*TASK INSTRUCTIONS*: Show each line of the data below that has the string "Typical" in it.

───── INPUT MATERIAL ─────

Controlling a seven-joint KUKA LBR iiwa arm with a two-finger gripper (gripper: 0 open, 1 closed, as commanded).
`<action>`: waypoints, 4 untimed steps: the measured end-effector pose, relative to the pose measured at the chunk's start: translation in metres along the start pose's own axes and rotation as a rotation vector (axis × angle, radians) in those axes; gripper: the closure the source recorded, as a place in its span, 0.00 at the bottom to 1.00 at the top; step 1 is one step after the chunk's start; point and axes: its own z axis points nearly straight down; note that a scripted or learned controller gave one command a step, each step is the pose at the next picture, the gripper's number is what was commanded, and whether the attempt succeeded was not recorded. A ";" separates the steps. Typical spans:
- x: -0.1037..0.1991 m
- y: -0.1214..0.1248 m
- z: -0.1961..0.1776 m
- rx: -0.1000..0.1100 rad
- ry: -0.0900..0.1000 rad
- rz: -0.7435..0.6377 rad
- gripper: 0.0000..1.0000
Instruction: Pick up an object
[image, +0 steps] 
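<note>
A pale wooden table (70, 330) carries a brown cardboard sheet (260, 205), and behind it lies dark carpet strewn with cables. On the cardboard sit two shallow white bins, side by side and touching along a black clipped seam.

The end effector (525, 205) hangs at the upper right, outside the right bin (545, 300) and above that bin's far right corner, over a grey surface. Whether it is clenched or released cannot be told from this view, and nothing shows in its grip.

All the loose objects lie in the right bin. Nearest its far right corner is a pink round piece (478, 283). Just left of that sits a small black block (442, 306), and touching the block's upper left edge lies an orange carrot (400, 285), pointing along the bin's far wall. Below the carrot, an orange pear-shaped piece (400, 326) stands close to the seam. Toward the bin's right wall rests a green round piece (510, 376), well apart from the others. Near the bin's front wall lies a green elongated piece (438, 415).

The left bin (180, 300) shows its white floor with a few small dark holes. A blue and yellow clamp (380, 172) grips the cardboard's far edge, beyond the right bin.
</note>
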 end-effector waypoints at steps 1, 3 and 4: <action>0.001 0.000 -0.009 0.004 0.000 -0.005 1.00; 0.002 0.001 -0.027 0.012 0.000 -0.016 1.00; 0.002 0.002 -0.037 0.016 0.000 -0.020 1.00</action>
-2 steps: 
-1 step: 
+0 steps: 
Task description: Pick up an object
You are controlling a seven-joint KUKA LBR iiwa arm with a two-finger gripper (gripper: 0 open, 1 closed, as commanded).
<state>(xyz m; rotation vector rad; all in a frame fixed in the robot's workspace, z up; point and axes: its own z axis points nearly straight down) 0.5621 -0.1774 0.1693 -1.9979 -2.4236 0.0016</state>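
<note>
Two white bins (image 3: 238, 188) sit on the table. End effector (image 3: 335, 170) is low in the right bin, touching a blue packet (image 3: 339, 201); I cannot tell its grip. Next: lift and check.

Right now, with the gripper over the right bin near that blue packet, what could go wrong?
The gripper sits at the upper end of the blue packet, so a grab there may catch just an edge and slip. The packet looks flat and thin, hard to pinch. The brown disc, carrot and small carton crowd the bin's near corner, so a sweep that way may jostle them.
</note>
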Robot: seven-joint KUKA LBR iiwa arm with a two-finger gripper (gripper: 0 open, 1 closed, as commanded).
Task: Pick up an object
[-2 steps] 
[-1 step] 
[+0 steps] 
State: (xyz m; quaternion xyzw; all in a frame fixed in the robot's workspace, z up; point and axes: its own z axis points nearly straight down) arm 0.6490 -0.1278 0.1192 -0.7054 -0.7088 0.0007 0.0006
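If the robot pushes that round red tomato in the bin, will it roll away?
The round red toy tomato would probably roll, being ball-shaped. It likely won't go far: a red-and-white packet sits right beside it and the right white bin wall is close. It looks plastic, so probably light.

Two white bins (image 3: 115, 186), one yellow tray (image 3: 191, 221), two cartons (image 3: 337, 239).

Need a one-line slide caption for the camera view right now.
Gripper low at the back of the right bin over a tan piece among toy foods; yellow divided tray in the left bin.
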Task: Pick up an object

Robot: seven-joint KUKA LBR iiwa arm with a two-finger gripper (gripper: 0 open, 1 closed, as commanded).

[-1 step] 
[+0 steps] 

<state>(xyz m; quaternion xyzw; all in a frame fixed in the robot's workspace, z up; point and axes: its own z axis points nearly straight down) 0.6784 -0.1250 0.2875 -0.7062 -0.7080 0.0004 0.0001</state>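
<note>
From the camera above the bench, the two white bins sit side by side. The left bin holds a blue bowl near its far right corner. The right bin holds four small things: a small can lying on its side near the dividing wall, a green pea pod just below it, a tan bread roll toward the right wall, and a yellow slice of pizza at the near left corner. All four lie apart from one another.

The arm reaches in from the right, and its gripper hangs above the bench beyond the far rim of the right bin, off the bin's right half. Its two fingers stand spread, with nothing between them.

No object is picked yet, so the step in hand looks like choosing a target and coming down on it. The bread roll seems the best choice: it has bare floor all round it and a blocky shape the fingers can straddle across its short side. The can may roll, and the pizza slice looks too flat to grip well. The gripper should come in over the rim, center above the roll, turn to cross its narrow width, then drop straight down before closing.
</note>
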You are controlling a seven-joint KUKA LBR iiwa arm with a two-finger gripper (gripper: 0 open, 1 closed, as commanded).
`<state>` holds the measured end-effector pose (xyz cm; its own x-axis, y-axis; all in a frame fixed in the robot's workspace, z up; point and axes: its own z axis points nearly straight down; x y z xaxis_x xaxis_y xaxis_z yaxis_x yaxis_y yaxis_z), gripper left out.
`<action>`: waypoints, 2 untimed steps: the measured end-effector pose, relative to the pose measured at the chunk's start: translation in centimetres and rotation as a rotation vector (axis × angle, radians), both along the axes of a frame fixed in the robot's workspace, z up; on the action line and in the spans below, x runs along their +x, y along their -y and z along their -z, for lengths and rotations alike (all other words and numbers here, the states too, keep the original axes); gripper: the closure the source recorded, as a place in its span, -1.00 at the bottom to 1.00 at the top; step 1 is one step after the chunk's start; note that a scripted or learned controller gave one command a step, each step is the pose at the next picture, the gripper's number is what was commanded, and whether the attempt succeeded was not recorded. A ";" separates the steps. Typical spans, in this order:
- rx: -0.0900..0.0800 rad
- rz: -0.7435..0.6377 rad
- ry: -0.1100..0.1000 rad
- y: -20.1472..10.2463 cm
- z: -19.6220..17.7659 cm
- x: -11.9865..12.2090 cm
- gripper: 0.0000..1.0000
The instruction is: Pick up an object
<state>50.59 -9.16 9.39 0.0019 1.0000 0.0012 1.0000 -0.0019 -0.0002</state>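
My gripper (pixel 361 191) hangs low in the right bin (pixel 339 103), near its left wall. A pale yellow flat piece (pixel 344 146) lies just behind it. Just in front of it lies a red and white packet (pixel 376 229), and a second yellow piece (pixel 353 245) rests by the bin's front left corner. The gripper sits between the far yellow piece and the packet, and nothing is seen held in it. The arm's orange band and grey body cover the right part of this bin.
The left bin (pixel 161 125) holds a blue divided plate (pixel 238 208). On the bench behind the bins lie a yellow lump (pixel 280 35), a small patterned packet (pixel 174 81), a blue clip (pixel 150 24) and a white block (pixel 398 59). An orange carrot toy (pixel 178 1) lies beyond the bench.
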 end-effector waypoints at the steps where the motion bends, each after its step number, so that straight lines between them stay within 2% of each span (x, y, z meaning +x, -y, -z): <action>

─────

*ANSWER SPACE*:
`<action>`: waypoints, 4 untimed steps: the measured end-effector pose, relative to the pose measured at the chunk's start: translation in metres along the start pose's own axes and rotation as a rotation vector (axis × angle, radians) in those axes; gripper: the closure the source recorded, as a place in its span, 0.00 at the bottom to 1.00 at the top; step 1 is one step after the chunk's start; point and axes: its own z axis points nearly straight down; note that a scripted or learned controller gave one command a step, each step is the pose at the next picture, the gripper's number is what was commanded, and whether the attempt succeeded was not recorded. A ";" separates the steps. Typical spans:
`<action>`: waypoints, 2 untimed steps: the measured end-effector pose, relative to the pose measured at the chunk's start: translation in centimetres and rotation as a rotation vector (axis × angle, radians), both along the axes of a frame fixed in the robot's workspace, z up; on the action line and in the spans below, x runs along their +x, y along their -y and z along their -z, for lengths and rotations alike (all other words and numbers here, the states too, keep the original axes); gripper: the closure the source recorded, as a place in its span, -1.00 at the bottom to 1.00 at the top; step 1 is one step after the chunk's start; note that a scripted or learned controller gave one command a step, each step is the pose at the next picture, the gripper's number is what was commanded, and whether the attempt succeeded was not recorded. A ";" separates the steps. Typical spans, in this order:

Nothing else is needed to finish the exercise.